TASK STATEMENT »
Tell how many lines of the data below have the string "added" in them. Say nothing more.

MATERIAL TO PROCESS »
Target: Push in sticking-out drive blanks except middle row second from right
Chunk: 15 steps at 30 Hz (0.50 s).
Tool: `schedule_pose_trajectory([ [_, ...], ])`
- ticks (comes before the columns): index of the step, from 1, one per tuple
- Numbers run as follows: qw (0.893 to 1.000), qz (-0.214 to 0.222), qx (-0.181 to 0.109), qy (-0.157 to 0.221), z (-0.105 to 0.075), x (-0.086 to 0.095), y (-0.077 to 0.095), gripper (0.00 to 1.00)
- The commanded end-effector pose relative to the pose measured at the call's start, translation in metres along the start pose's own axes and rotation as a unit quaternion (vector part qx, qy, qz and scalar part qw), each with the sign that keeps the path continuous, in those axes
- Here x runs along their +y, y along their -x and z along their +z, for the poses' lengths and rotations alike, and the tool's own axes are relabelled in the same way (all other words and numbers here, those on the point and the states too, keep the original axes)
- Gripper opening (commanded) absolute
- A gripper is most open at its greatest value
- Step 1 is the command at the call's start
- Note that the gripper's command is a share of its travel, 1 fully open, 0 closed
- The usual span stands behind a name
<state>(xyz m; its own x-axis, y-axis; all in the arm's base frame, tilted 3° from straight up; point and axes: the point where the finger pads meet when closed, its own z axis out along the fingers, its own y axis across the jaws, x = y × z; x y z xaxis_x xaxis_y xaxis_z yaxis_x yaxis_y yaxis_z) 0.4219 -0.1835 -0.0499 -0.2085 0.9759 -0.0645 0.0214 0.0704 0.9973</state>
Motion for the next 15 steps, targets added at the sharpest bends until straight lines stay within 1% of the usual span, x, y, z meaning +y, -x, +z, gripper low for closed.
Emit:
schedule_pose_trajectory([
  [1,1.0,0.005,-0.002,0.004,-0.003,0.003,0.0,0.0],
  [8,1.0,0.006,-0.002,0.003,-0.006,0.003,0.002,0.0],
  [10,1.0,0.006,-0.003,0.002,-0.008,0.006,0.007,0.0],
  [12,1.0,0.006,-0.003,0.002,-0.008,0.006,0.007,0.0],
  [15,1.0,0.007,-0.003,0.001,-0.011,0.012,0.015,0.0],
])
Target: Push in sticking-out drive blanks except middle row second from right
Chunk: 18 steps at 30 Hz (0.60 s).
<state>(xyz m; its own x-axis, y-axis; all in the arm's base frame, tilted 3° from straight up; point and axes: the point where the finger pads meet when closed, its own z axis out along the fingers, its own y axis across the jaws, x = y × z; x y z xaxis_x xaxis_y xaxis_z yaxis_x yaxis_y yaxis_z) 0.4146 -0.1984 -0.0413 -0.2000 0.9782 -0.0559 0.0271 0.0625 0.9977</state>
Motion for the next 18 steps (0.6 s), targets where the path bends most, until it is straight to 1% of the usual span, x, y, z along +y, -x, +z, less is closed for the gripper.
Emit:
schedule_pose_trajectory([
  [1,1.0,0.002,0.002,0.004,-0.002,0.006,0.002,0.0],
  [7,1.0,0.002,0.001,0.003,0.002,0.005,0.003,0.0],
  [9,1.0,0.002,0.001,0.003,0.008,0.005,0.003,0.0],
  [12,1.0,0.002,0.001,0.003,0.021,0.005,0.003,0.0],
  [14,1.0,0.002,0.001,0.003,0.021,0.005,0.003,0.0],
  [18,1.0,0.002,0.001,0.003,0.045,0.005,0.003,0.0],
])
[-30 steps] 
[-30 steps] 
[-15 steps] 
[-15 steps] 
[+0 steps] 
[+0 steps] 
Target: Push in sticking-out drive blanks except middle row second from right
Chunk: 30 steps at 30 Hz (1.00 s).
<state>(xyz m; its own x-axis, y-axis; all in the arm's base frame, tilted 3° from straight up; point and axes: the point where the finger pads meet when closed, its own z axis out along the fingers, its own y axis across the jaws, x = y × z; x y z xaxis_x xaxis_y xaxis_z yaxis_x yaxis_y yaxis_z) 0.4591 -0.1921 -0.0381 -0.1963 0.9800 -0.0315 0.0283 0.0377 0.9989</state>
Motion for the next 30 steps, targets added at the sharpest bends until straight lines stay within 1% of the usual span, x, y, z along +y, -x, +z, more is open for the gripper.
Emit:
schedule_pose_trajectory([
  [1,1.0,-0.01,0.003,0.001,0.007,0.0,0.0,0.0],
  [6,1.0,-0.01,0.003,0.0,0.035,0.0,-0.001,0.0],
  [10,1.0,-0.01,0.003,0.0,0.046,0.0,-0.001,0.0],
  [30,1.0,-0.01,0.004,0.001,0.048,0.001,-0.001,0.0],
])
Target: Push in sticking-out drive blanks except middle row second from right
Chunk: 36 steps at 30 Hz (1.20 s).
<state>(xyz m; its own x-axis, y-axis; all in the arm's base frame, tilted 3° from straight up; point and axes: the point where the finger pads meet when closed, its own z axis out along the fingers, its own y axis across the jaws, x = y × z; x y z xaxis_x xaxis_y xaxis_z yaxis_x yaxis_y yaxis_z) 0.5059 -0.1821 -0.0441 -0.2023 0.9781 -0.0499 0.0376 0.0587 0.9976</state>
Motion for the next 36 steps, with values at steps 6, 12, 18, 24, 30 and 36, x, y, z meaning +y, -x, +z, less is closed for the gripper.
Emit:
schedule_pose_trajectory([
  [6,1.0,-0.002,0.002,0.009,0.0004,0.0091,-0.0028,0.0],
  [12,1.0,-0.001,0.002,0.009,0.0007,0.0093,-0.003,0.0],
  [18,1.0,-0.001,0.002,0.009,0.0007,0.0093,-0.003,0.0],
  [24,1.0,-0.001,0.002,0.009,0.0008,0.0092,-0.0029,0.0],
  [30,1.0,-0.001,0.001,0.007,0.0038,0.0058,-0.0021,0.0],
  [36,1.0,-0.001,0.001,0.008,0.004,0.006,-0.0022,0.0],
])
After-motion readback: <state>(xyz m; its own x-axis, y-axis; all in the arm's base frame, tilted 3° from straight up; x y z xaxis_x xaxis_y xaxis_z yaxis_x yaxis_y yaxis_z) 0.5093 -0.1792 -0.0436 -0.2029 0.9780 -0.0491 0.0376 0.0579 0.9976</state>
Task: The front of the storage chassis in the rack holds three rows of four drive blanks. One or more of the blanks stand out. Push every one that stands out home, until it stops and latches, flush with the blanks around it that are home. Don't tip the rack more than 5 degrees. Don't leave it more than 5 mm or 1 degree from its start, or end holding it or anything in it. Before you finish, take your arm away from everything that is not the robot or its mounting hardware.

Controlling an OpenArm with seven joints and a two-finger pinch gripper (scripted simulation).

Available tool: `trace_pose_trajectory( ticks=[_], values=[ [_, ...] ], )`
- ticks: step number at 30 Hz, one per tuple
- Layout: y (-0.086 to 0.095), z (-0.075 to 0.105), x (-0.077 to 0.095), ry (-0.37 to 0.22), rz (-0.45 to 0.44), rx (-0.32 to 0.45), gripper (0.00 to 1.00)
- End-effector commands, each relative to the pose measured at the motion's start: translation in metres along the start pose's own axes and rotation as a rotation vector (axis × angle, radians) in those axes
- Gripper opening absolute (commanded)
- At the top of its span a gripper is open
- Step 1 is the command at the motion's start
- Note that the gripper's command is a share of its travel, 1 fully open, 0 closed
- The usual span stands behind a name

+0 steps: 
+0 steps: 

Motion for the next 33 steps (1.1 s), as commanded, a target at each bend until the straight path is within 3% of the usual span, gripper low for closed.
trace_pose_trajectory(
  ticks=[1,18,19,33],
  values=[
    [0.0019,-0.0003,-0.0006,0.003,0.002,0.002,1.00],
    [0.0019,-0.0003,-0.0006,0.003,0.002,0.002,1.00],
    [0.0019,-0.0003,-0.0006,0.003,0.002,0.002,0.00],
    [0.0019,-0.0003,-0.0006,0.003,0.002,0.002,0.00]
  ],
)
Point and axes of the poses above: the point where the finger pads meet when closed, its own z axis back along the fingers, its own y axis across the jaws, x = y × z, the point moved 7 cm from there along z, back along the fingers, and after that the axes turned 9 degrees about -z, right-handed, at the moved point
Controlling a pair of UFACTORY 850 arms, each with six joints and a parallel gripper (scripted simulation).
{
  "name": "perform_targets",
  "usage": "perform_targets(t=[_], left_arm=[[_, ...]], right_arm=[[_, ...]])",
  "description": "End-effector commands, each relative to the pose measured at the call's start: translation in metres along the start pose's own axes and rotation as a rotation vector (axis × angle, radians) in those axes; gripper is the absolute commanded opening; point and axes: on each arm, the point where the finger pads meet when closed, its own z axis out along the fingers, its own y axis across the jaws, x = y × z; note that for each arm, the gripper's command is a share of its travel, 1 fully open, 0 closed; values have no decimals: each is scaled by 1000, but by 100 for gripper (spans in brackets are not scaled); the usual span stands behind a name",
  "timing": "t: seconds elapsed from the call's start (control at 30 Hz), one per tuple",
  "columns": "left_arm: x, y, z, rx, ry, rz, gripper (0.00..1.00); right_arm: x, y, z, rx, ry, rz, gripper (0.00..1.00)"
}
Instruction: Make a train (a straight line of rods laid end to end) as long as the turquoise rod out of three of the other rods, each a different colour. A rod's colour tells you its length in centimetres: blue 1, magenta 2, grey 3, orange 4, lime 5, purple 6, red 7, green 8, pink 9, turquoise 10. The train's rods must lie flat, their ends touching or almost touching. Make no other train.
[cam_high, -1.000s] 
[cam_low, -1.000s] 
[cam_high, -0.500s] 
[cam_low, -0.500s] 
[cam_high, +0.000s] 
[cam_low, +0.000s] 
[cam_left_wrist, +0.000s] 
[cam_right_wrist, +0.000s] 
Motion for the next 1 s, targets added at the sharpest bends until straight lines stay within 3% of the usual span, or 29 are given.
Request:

REPLY TO THE TASK »
3